ASSIGNED TASK:
From the first line to the last, print the material exactly, skipping the pictures.

[[ DATA SEGMENT open ]]

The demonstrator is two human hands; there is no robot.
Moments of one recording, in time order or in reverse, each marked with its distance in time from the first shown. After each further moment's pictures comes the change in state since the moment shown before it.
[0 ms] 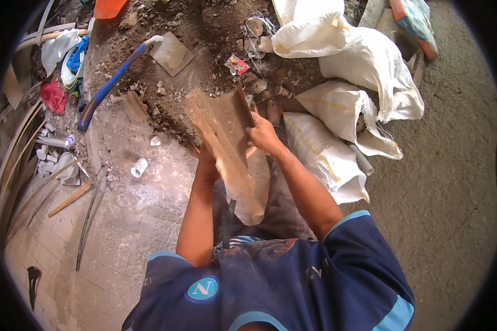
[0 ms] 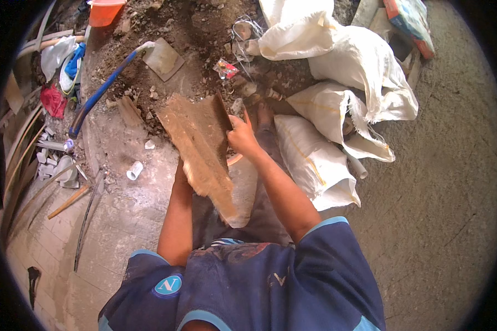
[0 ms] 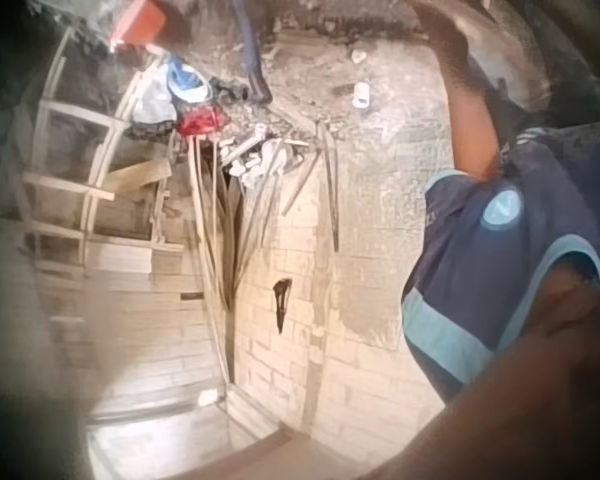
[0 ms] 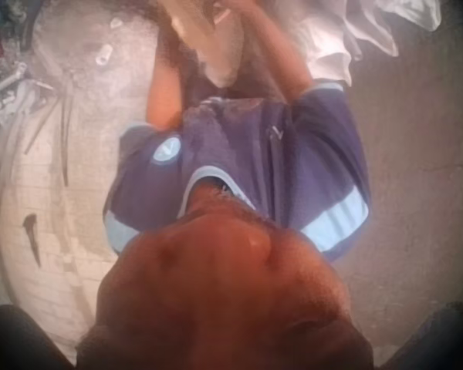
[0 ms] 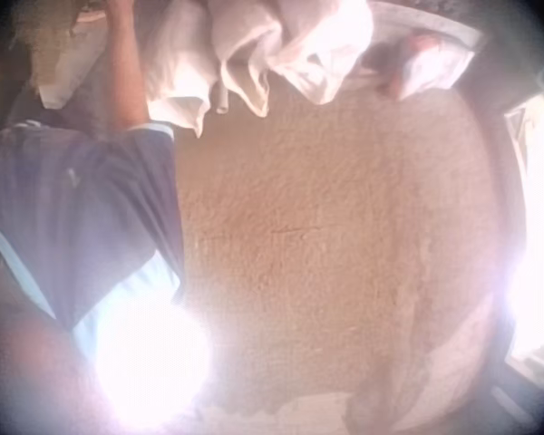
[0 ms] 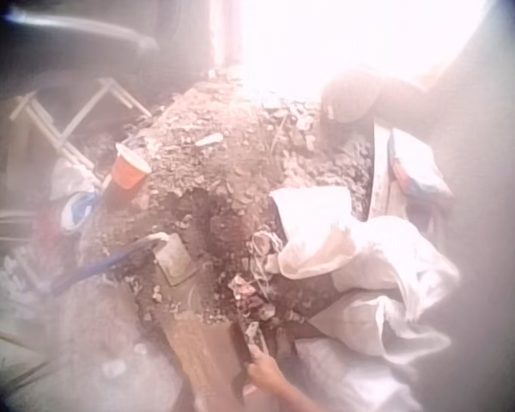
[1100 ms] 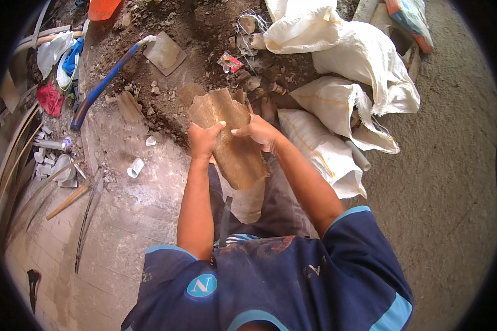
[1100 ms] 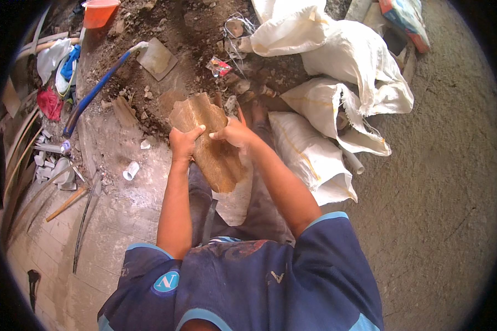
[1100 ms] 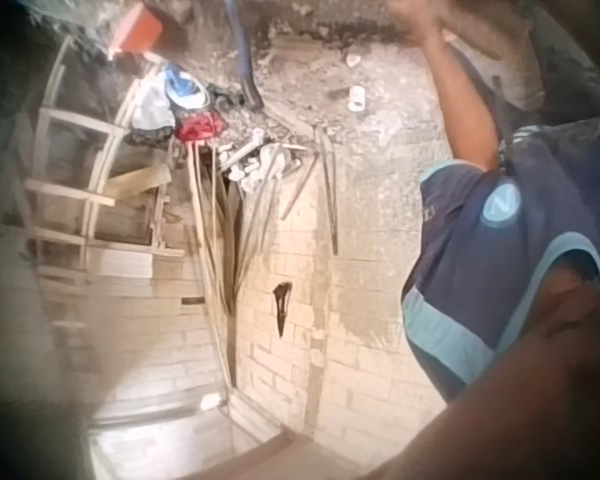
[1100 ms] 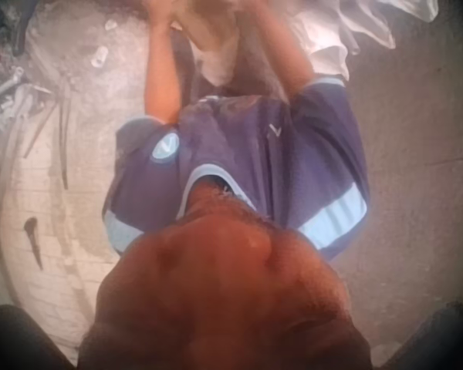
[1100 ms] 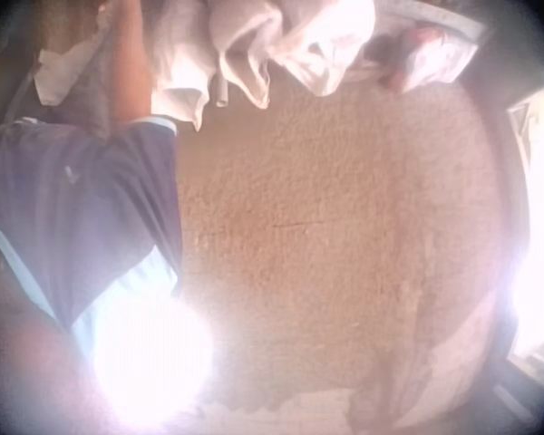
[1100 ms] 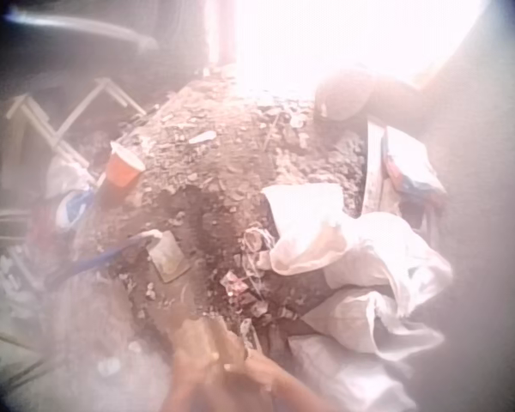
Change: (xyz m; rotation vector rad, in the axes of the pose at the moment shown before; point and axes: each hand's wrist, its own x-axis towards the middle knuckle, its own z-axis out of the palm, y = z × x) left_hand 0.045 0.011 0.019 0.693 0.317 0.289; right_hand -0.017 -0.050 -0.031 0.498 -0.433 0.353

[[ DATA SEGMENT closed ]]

ANSWER FOR THE TASK:
The demonstrator is two human hands; there is no robot.
Moments of one recording, in time order or in reverse, each marked with its distance in time from the first shown. After each further moment's pictures comes the change in state since the moment shown before it.
[0 ms] 
[0 ms] 
[0 ms] 
[0 ms] 
[0 ms] 
[0 ms] 
[1100 ms] 
[1100 ms] 
[1100 ms] 
[1100 ms] 
[1100 ms] 
[1100 ms] 
Change: (xyz m; rotation vector rad, in the axes of the pose at the moment shown before; point and axes: each hand's wrist, its own x-axis towards the middle knuckle, its own z-axis out of the palm, y = z × x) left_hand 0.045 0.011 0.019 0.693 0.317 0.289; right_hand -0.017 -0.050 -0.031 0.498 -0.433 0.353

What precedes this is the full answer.